**THE DATA:**

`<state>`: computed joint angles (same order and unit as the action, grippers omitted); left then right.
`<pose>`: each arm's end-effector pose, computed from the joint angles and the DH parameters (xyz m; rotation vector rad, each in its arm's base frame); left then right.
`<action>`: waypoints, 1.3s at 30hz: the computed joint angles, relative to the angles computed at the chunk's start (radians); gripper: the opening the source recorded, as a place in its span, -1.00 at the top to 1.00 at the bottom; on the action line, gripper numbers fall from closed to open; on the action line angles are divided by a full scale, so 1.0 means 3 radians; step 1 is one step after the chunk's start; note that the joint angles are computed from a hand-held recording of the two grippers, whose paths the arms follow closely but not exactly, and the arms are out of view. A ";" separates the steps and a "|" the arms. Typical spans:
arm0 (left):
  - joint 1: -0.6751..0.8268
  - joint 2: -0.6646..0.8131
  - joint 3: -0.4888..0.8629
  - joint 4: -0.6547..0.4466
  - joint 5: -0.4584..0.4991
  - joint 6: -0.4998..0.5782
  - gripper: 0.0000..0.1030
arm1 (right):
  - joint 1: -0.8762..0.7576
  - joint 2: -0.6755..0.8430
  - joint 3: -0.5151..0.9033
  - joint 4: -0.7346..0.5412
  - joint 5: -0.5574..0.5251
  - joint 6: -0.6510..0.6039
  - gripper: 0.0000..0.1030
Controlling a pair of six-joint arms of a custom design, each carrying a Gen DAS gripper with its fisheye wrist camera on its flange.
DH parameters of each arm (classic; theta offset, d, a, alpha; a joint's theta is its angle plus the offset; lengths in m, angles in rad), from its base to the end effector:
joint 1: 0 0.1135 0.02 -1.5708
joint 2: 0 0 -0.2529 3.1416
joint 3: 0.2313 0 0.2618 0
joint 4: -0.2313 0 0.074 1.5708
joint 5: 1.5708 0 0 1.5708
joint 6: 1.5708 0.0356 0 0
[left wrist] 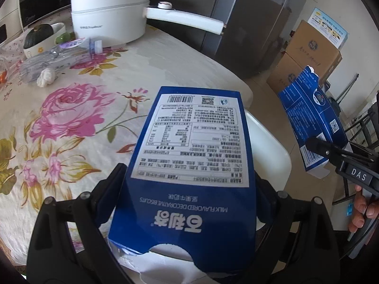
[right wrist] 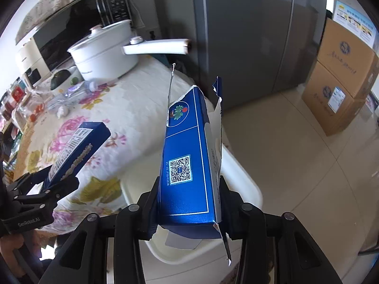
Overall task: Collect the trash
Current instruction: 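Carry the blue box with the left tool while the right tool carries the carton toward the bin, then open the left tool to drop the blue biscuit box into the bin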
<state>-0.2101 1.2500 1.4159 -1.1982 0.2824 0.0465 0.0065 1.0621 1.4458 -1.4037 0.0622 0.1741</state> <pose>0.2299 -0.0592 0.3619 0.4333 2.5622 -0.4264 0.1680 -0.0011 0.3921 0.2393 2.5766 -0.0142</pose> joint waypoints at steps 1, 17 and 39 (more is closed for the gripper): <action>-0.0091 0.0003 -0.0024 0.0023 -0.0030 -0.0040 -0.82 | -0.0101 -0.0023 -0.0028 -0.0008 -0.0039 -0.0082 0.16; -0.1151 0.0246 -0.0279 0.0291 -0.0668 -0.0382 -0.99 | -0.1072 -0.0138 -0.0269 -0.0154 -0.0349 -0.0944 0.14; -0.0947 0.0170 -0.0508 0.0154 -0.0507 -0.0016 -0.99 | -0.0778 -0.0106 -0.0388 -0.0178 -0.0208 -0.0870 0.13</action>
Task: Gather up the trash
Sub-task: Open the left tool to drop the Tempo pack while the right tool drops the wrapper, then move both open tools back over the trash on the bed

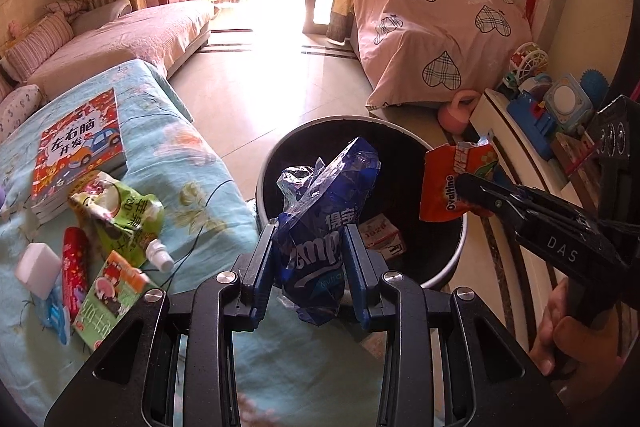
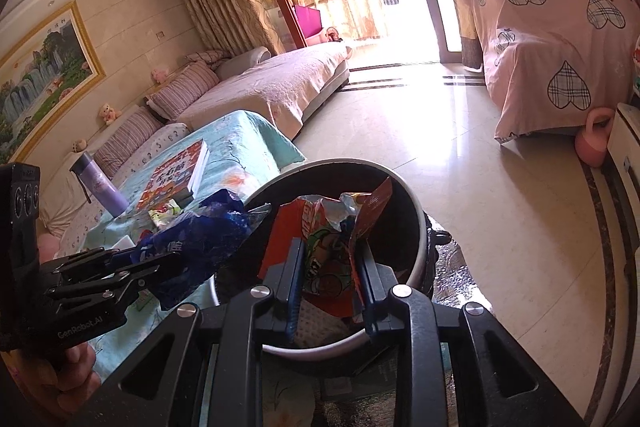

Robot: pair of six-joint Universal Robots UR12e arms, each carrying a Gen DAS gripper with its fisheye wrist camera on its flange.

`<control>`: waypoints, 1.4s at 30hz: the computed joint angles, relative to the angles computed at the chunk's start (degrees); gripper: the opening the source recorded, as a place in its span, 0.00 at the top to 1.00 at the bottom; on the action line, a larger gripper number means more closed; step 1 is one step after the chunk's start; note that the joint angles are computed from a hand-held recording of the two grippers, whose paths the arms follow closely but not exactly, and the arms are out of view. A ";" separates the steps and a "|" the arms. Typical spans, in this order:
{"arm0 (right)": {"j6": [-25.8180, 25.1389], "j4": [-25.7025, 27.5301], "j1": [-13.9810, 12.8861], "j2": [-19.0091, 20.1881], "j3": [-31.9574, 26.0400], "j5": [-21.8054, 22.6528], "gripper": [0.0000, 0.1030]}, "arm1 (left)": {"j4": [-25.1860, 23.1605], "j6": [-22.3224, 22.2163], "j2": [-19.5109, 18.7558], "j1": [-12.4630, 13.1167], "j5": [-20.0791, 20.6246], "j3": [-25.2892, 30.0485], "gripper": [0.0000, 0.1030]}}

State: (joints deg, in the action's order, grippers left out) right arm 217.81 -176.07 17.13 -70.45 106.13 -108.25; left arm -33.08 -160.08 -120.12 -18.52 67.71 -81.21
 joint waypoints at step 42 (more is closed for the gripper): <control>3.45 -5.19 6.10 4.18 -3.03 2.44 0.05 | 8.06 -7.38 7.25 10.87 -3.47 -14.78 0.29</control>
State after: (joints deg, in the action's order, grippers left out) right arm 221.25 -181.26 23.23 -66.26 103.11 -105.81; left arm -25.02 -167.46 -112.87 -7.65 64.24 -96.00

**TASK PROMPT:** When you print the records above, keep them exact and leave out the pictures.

**ANSWER SPACE:**
`<state>`: computed joint angles (same order and unit as the action, grippers omitted); left then right.
`<pose>`: each arm's end-effector pose, computed from the joint angles and the DH parameters (xyz m; rotation vector rad, each in its arm's base frame); left then right.
`<action>`: waypoints, 1.3s at 30hz: the computed joint angles, relative to the angles computed at the chunk's start (radians); gripper: the opening the source recorded, as a place in its span, -1.00 at the top to 1.00 at the bottom; on the action line, gripper numbers fall from closed to open; on the action line angles are divided by a full scale, so 1.0 means 3 radians; step 1 is one step after the chunk's start; note that the joint angles are computed from a hand-held recording of the two grippers, whose paths the arms follow closely but not exactly, and the arms are out of view. A ";" separates the steps and a "|" the arms. Typical spans:
arm0 (left):
  - joint 1: -0.6751..0.8268
  - joint 2: -0.6646..0.8131
  - joint 3: -0.4888..0.8629
  - joint 4: -0.6547..0.4466
  - joint 5: -0.4584..0.4991
  - joint 6: -0.4998..0.5782
  - gripper: 0.0000..0.1030
arm1 (right):
  - joint 1: -0.8762..0.7576
  - joint 2: -0.6755..0.8430
  - joint 3: -0.5151..0.9033
  - joint 4: -0.7346..0.5412
  - joint 5: -0.5574..0.5251
  - joint 6: -0.6510..0.6039
  - gripper: 0.0000..0.1030
Controlling a pair of six-joint arms of a custom design, each carrying a Gen DAS gripper with its fisheye wrist camera on its flange.
DH parameters of each arm (classic; theta offset, d, a, alpha; a joint's theta is its angle plus the offset; lengths in m, angles in rad), from its base to the end effector:
joint 1: 0 0.1135 0.02 -1.5708
joint 2: 0 0 -0.2529 3.1416
joint 3: 0.2313 0 0.2618 0
joint 4: -0.2313 0 0.074 1.5708
joint 5: 1.5708 0 0 1.5708
joint 6: 1.5708 0.0356 0 0
[left wrist] 
[right wrist] 
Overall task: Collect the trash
Current instruction: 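Carry the blue box with the left tool while the right tool carries the carton toward the bin, then open the left tool to drop the blue biscuit box into the bin
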<state>-0.2101 1.2500 1.4159 -1.1982 0.2824 0.0465 0.0065 1.0621 1.4458 -1.4037 0.0622 0.1741</state> <pose>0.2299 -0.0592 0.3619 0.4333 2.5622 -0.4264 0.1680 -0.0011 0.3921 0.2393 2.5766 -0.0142</pose> joint waypoints at steps 1, 17 and 39 (more is closed for the gripper): <action>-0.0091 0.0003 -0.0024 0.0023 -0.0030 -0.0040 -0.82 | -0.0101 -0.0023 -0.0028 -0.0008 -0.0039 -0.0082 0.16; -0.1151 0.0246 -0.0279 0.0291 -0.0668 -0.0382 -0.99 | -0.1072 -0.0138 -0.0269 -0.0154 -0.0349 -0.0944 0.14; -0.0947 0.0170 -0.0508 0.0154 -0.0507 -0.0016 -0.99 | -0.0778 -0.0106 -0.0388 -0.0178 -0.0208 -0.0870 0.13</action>
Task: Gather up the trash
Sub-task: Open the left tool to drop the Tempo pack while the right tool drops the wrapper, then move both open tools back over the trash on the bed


Robot: pair of six-joint Universal Robots UR12e arms, each carrying a Gen DAS gripper with its fisheye wrist camera on its flange.

`<control>`: waypoints, 1.4s at 30hz: the computed joint angles, relative to the angles computed at the chunk's start (degrees); gripper: the opening the source recorded, as a place in its span, 0.00 at the top to 1.00 at the bottom; on the action line, a larger gripper number means more closed; step 1 is one step after the chunk's start; note that the joint angles are computed from a hand-held recording of the two grippers, whose paths the arms follow closely but not exactly, and the arms are out of view. A ";" separates the steps and a "|" the arms. Typical spans, in this order:
{"arm0 (right)": {"j6": [-25.8180, 25.1389], "j4": [-25.7025, 27.5301], "j1": [-13.9810, 12.8861], "j2": [-19.0091, 20.1881], "j3": [-31.9574, 26.0400], "j5": [-21.8054, 22.6528], "gripper": [0.0000, 0.1030]}, "arm1 (left)": {"j4": [-25.1860, 23.1605], "j6": [-22.3224, 22.2163], "j2": [-19.5109, 18.7558], "j1": [-12.4630, 13.1167], "j5": [-20.0791, 20.6246], "j3": [-25.2892, 30.0485], "gripper": [0.0000, 0.1030]}}

State: (joints deg, in the action's order, grippers left out) right arm 217.81 -176.07 17.13 -70.45 106.13 -108.25; left arm -33.08 -160.08 -120.12 -18.52 67.71 -81.21
 joint waypoints at step 42 (more is closed for the gripper): <control>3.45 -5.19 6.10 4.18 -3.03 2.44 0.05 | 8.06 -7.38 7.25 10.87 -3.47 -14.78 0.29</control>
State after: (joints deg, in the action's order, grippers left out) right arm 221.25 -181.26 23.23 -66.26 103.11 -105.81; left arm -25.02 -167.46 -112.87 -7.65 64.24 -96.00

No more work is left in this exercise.